Exercise directions =
One number is the expected answer: the count of lines in the material below containing the word "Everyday".

Dataset =
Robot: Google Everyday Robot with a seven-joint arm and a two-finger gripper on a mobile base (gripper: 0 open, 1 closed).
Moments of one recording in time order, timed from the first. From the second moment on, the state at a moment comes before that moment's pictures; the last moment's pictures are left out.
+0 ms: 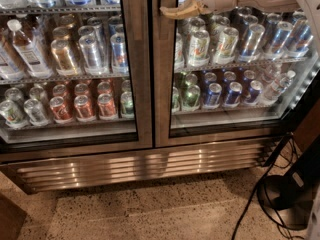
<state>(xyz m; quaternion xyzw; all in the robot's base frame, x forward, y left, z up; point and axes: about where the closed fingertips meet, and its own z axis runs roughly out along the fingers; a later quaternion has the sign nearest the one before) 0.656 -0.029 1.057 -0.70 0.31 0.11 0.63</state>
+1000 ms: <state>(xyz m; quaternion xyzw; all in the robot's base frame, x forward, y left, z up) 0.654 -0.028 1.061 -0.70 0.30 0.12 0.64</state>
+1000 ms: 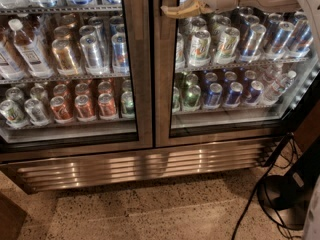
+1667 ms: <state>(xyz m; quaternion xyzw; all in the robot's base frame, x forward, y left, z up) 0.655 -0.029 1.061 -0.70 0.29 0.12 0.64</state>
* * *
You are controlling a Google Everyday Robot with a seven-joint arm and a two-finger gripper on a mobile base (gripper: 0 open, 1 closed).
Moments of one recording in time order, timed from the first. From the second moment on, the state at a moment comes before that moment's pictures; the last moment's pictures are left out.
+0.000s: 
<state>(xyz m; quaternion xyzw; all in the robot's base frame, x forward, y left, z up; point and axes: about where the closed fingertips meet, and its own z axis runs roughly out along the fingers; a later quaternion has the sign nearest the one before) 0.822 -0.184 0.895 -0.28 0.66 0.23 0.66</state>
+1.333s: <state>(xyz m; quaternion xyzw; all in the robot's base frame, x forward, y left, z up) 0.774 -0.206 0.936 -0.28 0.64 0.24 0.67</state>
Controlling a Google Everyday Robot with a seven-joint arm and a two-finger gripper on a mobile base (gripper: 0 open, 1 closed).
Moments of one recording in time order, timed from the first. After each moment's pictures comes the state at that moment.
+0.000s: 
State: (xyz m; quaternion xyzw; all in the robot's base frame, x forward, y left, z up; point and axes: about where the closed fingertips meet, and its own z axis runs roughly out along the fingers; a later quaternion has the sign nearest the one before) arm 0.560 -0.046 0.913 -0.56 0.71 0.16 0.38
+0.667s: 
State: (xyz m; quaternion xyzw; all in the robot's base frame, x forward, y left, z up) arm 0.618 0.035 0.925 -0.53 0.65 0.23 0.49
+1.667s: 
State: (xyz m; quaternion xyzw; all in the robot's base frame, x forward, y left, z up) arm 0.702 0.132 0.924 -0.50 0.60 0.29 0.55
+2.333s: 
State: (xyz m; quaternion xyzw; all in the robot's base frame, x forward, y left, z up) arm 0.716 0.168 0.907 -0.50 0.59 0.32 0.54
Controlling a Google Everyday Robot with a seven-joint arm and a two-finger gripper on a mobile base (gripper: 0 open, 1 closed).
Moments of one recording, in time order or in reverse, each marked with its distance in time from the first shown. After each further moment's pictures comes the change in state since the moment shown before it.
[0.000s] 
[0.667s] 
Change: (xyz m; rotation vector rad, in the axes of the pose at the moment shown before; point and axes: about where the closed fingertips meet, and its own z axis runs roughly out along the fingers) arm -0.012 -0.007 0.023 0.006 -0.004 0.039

Result of this exercise =
4